═══ Given records

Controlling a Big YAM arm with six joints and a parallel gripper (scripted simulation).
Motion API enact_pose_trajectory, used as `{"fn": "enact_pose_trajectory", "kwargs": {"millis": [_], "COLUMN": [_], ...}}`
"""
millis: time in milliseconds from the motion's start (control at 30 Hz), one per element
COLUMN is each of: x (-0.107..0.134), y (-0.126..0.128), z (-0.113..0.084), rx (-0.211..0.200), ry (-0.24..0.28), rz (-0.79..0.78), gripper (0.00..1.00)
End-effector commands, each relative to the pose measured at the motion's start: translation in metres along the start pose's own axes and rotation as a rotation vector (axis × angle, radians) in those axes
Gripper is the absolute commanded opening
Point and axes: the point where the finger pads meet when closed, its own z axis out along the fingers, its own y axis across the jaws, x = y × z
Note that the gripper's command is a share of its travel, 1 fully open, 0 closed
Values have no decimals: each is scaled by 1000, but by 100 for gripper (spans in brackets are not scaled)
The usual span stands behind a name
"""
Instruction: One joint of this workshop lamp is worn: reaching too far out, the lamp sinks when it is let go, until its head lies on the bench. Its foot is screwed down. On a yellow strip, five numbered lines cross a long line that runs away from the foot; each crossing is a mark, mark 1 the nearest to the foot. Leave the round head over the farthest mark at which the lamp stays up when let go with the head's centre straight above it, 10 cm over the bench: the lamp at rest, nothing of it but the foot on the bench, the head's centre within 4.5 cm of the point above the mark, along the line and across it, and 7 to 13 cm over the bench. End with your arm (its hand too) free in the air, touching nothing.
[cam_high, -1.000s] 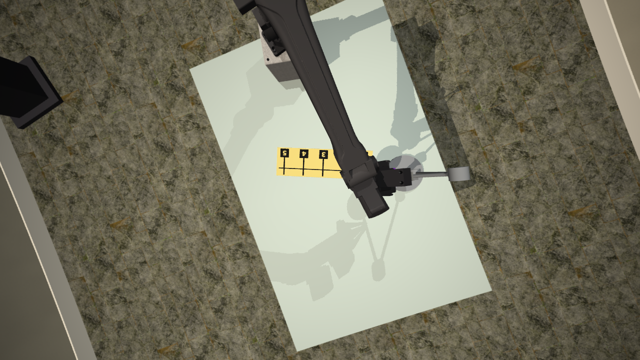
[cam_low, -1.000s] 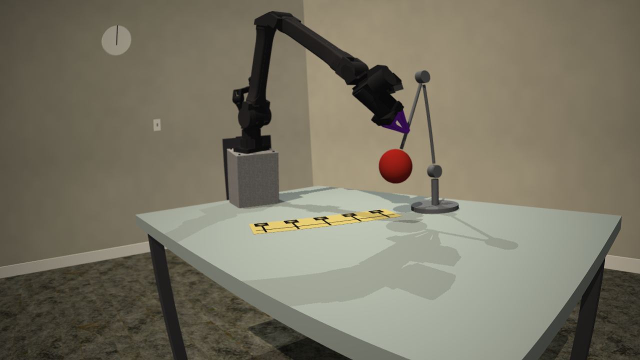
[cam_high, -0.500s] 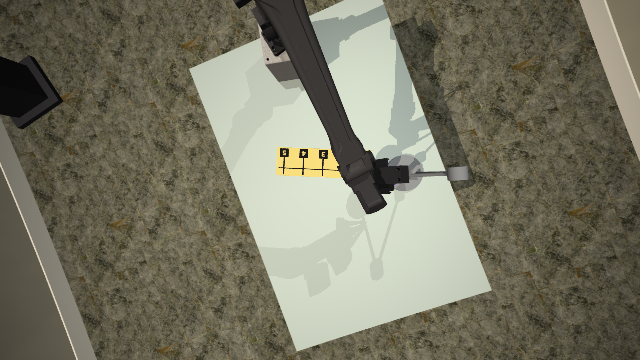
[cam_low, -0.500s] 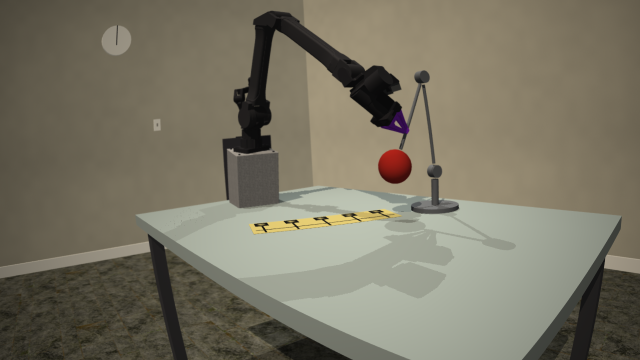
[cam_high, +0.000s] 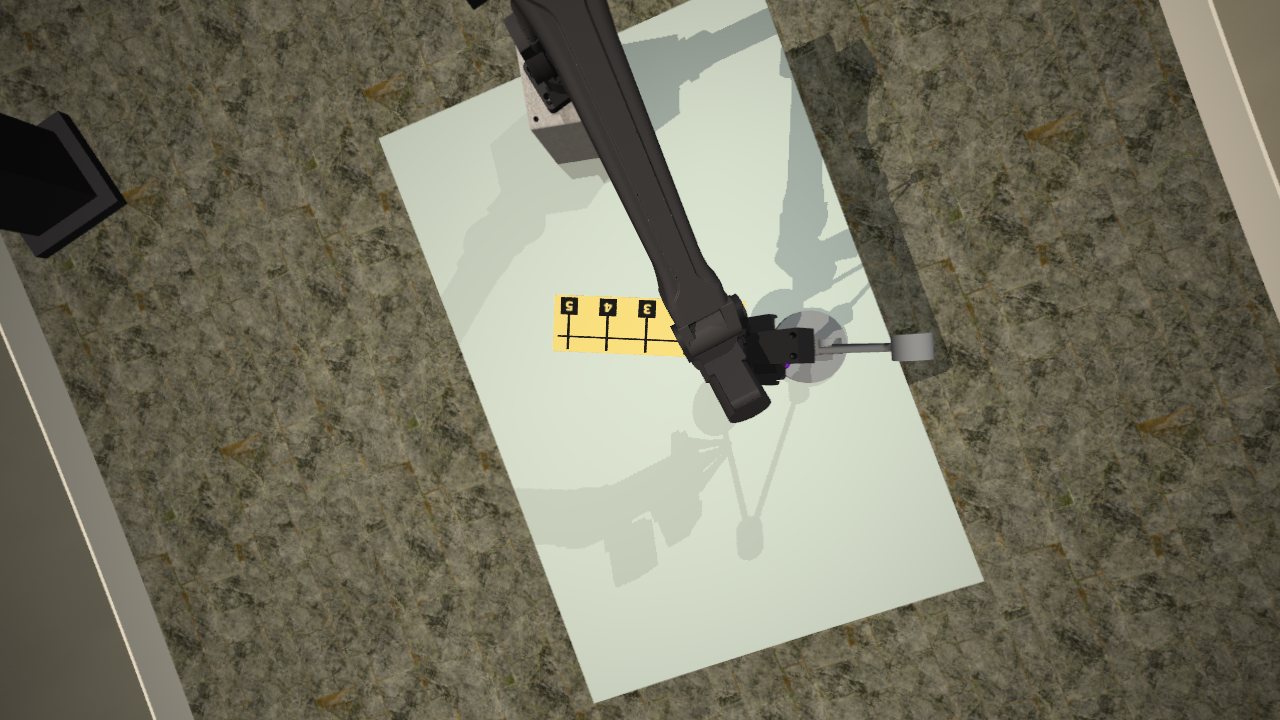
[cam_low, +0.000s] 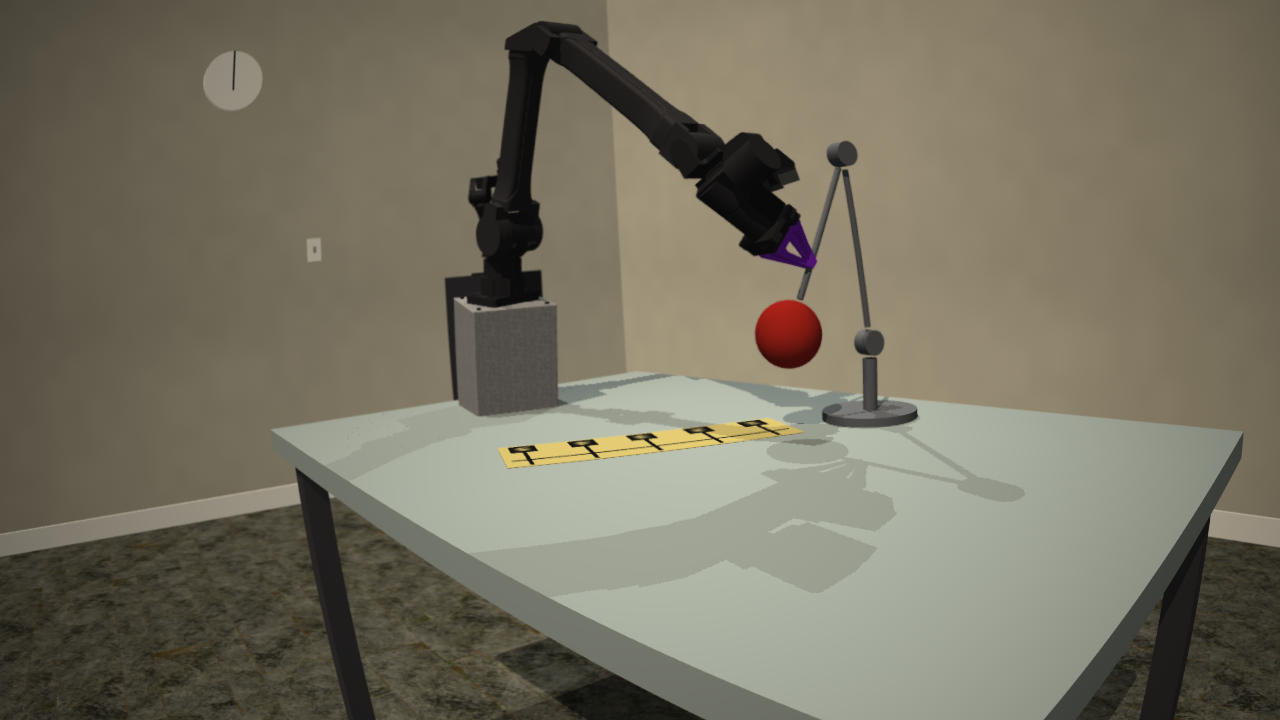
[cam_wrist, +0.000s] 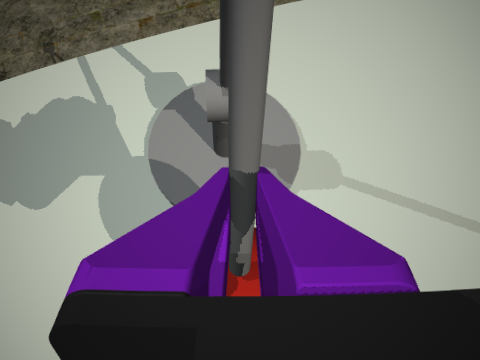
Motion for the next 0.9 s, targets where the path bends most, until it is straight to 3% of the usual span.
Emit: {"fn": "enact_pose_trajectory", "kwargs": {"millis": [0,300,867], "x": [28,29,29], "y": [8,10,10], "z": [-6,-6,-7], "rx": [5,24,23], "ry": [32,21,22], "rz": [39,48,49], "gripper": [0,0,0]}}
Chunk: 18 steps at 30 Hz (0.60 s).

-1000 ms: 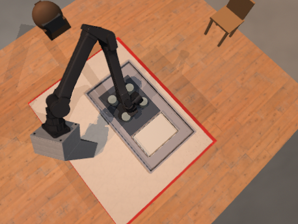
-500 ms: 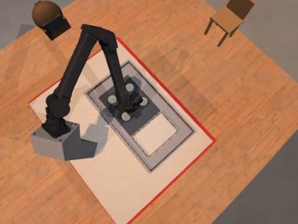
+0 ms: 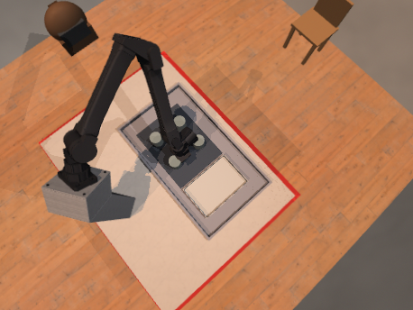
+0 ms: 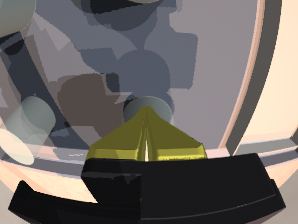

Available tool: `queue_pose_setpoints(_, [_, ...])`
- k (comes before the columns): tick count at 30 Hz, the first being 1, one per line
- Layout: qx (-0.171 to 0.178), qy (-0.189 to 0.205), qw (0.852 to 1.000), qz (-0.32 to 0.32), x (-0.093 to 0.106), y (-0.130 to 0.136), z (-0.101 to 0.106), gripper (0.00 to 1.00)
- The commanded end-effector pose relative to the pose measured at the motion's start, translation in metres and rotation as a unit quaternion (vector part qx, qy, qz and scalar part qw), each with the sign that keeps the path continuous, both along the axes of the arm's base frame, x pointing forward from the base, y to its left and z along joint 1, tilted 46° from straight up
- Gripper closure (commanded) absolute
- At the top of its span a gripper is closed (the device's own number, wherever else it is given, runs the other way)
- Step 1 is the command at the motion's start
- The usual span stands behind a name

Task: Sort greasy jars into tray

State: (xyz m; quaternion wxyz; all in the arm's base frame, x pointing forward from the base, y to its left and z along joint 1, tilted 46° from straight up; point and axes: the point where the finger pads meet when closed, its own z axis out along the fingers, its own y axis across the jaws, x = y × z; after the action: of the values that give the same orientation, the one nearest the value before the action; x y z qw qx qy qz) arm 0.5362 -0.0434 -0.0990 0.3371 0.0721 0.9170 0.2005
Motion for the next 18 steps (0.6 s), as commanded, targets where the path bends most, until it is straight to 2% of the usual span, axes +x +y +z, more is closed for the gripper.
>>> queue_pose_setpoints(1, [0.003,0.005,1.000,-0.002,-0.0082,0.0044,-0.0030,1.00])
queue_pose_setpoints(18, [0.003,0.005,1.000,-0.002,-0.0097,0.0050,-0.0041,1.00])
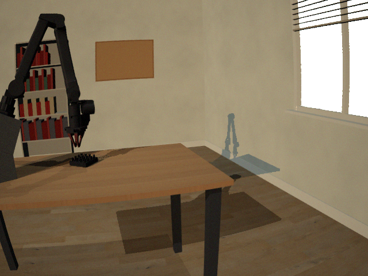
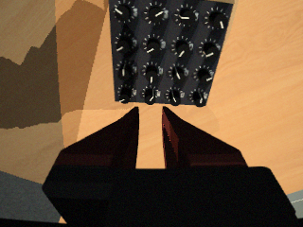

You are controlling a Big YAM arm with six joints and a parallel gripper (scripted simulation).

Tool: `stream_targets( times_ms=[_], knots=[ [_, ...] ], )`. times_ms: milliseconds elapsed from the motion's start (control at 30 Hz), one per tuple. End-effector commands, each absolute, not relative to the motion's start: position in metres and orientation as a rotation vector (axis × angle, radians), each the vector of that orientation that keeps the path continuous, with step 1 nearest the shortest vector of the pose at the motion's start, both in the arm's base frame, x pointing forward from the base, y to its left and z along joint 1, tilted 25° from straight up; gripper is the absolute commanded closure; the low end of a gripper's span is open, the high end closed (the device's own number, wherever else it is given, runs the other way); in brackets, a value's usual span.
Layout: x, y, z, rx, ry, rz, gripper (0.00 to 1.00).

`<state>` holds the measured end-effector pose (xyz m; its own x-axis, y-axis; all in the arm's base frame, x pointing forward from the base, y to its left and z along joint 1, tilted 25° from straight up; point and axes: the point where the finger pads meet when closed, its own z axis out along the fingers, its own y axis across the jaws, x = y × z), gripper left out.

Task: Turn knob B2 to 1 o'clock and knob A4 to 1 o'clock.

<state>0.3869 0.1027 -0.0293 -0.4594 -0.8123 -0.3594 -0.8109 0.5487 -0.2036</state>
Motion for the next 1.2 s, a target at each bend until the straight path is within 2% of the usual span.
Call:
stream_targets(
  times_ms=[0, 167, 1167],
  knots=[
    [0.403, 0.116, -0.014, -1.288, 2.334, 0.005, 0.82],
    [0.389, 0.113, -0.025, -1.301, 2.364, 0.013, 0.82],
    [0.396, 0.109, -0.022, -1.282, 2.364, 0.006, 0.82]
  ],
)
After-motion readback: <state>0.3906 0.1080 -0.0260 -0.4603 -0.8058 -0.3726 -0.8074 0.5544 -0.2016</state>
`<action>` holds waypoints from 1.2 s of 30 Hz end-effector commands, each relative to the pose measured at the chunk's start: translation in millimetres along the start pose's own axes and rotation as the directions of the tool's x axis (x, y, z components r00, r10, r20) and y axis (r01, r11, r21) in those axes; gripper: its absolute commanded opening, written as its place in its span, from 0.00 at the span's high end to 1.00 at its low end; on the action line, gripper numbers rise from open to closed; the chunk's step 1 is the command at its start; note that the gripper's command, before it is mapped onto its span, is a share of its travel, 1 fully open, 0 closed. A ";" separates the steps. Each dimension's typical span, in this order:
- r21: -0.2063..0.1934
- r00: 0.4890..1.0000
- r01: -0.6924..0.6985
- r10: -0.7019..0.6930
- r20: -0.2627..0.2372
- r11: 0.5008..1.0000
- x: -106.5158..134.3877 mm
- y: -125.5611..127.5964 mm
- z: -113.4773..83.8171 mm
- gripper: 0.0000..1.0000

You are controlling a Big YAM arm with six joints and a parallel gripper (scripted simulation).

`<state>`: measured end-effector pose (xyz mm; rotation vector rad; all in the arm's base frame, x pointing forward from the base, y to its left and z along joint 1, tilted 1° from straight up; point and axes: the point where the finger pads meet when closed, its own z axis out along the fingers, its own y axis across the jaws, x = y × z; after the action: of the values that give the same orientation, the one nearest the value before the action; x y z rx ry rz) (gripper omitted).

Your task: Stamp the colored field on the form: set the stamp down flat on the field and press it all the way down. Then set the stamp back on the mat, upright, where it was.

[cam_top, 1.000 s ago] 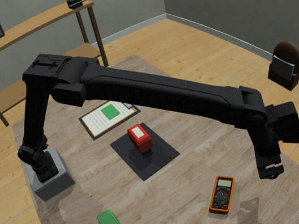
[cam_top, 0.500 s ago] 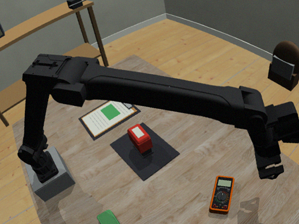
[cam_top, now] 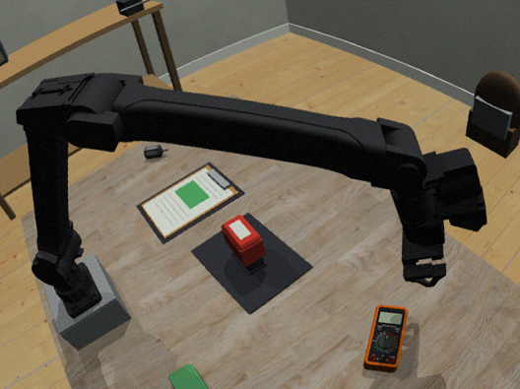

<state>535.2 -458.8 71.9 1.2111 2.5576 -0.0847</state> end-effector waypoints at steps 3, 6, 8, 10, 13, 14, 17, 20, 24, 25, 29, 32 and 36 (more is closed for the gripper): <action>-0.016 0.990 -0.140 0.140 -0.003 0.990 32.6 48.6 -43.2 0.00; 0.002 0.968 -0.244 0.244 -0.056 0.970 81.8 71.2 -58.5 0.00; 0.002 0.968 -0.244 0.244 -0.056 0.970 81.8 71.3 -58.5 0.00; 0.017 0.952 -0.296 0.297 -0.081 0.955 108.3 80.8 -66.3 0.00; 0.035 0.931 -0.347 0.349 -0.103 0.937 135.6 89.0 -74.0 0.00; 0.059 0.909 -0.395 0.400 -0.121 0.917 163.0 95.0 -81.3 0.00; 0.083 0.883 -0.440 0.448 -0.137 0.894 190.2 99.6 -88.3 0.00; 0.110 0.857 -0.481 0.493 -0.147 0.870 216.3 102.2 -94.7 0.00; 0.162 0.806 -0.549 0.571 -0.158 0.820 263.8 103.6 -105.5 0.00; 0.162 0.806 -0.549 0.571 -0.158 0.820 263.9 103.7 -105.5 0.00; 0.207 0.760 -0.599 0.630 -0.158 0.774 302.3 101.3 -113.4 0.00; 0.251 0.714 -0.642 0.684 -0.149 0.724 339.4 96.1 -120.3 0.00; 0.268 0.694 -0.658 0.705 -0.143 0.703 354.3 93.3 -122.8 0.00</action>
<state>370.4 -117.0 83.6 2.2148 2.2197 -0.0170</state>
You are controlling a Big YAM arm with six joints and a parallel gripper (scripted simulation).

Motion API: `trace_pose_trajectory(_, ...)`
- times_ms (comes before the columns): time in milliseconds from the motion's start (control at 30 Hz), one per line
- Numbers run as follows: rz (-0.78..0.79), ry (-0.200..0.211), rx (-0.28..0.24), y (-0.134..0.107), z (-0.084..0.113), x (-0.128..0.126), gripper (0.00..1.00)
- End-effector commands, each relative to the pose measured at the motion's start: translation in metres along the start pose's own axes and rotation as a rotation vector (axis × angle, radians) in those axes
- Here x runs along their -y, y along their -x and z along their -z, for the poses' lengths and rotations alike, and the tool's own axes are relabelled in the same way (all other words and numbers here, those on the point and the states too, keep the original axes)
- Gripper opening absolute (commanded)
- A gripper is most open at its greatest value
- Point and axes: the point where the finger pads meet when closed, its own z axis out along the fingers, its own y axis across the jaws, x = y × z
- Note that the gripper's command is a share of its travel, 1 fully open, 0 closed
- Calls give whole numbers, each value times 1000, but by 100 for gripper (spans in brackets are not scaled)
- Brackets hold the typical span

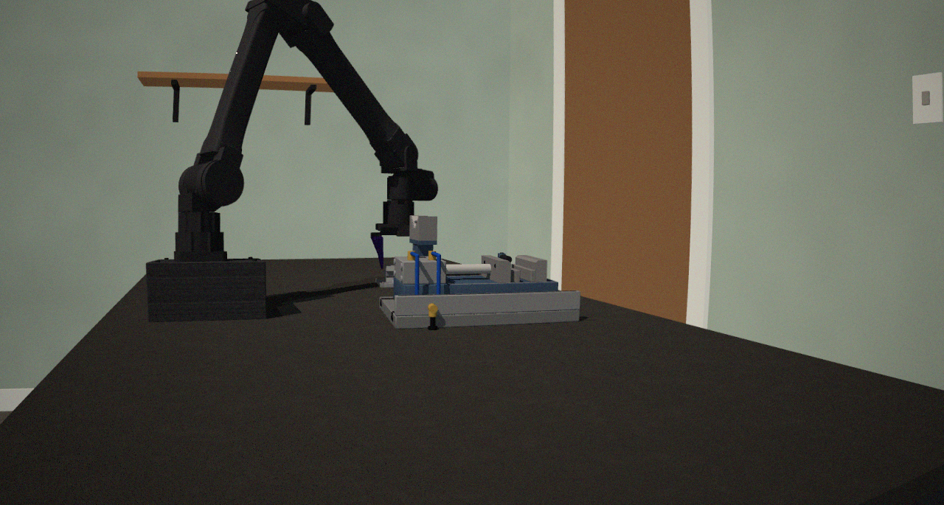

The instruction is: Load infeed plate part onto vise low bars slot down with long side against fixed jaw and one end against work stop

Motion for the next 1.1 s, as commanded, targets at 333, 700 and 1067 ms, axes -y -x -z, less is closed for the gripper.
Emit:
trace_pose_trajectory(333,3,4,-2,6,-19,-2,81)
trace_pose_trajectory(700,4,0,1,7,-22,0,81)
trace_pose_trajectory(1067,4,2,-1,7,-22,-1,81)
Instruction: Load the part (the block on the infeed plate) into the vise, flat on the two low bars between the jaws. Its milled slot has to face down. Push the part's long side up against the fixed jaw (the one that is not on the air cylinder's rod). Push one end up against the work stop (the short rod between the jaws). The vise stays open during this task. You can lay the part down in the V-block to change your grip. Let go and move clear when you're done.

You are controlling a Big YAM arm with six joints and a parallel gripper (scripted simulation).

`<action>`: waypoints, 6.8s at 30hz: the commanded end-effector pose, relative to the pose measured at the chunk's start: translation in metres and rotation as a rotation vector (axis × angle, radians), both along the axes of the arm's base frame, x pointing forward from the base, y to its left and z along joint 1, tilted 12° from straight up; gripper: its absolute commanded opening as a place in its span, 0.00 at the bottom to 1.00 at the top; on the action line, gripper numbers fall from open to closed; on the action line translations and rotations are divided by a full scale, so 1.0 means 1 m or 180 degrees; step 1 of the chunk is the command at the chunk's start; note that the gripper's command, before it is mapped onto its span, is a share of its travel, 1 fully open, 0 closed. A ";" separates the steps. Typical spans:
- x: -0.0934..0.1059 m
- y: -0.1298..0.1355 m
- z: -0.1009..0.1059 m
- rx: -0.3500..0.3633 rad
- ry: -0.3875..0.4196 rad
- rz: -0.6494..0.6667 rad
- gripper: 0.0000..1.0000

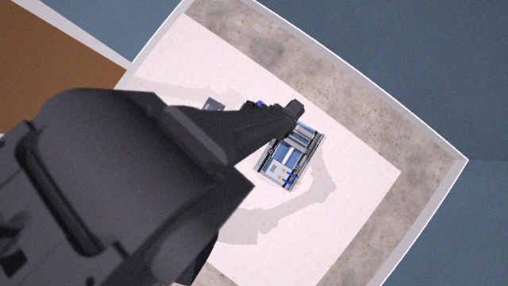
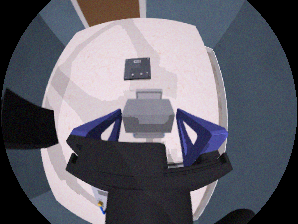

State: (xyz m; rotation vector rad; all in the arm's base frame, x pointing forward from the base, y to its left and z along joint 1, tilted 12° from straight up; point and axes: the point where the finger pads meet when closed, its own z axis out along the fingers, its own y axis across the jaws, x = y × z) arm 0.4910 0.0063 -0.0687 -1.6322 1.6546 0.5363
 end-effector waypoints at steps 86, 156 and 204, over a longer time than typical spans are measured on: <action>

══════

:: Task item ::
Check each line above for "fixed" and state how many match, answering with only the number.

:: Solution for this problem ::
2